Introduction

The study of human affective behaviour requires capturing emotion expressions in diverse, naturalistic environments (in the wild) from different modalities, such as video, audio and text. Currently, there is a number of commercial and open-source tools which analyse human emotions in video, audio and text. However, none of these tools is currently capable of combining state-of-the-art, open-source, and free solutions into one single workflow. For this reason, we developed the Multimodal Emotion eXpression Capture Amsterdam (MEXCA) pipeline.

mexca is an easy-to-use, customizable Python package implementing the MEXCA pipeline. It is designed for extracting emotion expression features from faces, voices, and speech text in videos.

Note

mexca does not capture experienced emotions, such as “happy” or “sad”, but emotion expressions. Thus, it does not allow users to make direct inferences about the internal emotional states of persons shown in videos. Instead, mexca is intended to study which emotions humans express (more or less intenionally) to the outside world.

The package contains five components that can be used to build the MEXCA pipeline:

FaceExtractor: Detects faces, encodes them into an embedding space, clusters the embeddings to link reoccuring faces, and extracts facial landmarks and action units.
SpeakerIdentifier: Performs speaker diarization, that is, detects speech and speech segments, encodes speakers into an embedding space, and clusters the embeddings. Attempts to answer the question: “Who speaks when?”.
VoiceExtractor: Extracts voice features, such as pitch, associated with emotion expressions.
AudioTranscriber: Transcribes detected speech segments to text.
SentimentExtractor: Predicts sentiment scores for the transcribed text.

Note that these compents can include several of the building blocks in the pipeline as depicted above. For details on the workflow and the pipeline components, see the Features section. The modularity of mexca allows users to customize their pipeline and easily add new components (e.g., to use more recent pretrained models).

Intended Use

To get started and for prototyping, we recommend using the container components in mexca (see Getting Started and Docker). For longer real-world applications, we recommend the full installation of mexca (pip install mexca[all]) and running the pipeline with GPU support to accelerate processing (see Running mexca on a GPU).

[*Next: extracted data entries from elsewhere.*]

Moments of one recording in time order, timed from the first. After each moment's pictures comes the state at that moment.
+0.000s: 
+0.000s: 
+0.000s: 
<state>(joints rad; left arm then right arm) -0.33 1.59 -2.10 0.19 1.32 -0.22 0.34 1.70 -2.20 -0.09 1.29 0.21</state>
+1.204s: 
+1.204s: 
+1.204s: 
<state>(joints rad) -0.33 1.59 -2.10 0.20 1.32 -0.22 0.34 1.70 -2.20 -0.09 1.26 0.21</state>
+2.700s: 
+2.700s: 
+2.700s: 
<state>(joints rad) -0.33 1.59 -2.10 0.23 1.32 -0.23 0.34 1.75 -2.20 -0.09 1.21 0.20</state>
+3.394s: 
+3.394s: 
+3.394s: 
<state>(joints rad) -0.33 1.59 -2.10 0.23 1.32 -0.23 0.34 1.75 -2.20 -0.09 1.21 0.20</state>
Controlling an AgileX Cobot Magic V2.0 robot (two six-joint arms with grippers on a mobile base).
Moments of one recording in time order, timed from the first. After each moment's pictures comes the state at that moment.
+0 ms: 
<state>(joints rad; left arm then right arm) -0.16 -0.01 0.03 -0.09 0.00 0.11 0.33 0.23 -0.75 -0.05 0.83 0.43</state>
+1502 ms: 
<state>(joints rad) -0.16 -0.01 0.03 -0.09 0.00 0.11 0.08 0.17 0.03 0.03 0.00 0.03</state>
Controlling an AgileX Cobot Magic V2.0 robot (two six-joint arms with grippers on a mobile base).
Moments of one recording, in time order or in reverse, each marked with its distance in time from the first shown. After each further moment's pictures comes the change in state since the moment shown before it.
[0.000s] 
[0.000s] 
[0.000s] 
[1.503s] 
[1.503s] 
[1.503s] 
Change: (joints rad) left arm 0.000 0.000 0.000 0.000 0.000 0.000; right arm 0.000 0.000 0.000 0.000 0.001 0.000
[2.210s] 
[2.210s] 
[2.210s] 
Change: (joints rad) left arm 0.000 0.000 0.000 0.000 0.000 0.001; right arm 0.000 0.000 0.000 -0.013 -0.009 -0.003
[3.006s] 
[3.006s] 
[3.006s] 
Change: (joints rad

We strongly suggest to apply mexca only to videos of public persons or persons that have given explicit consent to analysis of their emotion expressions. We strongly discourage the use of mexca on private videos or for surveillance purposes. The main intended use case for mexca is (open) research.

Licensing

This software is being developed by the Netherlands eScience Center in collaboration with the Hot Politics Lab, at the University of Amsterdam. Code and data are licensed under the Apache License, version 2.0. This means that Mexca can be used, modified and redistributed for free, even for commercial purposes.